Prep Time 10 minutes
Cook Time 40 minutes
Total Time 50 minutes
Course Breakfast, Snack
Servings 6
Calories 280 kcal

Equipment

  • Large mixing bowl for combining oatmeal ingredients
  • 8×8 baking pan
  • Small bowl for mixing frosting
  • Measuring cups and spoons

Ingredients
  

  • 2 cups oat milk or any non-dairy milk of your choice
  • 2 cups organic rolled oats
  • ½ cup maple syrup
  • 1/3 cup organic peanut butter
  • 1/4 cup unsweetened cocoa powder
  • 1 tsp pure vanilla extract
  • 1 tsp baking powder
  • 1 tbsp ground flax seed
  • 1 tbsp organic chia seeds
  • Pinch of pink Himalayan salt
  • 8×8 pan lightly greased with coconut or avocado oil
  • Protein Frosting for individual serving – double if you want to ice the full pan
  • 1 tbsp vanilla protein powder
  • 1-2 tbsp non-dairy milk

Instructions
 

  • Preheat the oven to 350°F (175°C) and lightly grease an 8×8 baking pan with coconut or avocado oil.
  • In a large mixing bowl, combine the oat milk, rolled oats, maple syrup, peanut butter, cocoa powder, vanilla extract, baking powder, ground flax seed, chia seeds, and salt. Mix well to combine.
  • Pour the oatmeal mixture into the prepared baking pan and spread it out evenly.
  • Bake in the preheated oven for 40 minutes, or until the oatmeal is set and a toothpick inserted into the center comes out clean.
  • Remove from the oven and let it cool completely in the pan.
  • In a small bowl, mix together the vanilla protein powder and non-dairy milk to make the frosting.
  • Once the oatmeal has cooled, drizzle the protein frosting over the top.
  • Slice the baked oatmeal into squares and enjoy!
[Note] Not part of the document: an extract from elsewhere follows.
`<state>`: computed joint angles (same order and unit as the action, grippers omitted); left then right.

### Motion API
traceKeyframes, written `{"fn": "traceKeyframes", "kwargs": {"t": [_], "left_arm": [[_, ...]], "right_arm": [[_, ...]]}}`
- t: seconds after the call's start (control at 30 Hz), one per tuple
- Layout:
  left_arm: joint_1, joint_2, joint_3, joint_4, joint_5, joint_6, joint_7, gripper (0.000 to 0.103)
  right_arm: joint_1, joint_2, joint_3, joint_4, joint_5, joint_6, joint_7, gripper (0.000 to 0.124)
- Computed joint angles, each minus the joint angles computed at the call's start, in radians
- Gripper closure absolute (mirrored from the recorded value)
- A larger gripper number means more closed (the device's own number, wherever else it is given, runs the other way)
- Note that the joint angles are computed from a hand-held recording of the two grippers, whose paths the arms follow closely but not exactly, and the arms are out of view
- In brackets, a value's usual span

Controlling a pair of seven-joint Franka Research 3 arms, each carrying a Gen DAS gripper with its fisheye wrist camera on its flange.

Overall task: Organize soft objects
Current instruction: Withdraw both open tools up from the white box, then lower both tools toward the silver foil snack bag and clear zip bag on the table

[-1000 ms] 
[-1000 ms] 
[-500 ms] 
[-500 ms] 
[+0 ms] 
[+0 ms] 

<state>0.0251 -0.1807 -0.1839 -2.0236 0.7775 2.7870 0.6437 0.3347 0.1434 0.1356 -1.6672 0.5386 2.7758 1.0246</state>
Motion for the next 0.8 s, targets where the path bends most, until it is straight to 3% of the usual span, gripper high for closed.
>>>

Store any leftovers in the refrigerator and reheat before serving, or enjoy cold.

Notes

  • You can customize this baked oatmeal by adding nuts, seeds, or dried fruit to the oatmeal mixture before baking.
  • Feel free to adjust the sweetness by adding more or less maple syrup, depending on your preference.
  • If you don’t have oat milk, you can use any other non-dairy milk you have on hand.
  • The protein frosting is optional but adds an extra boost of protein and flavor to the oatmeal.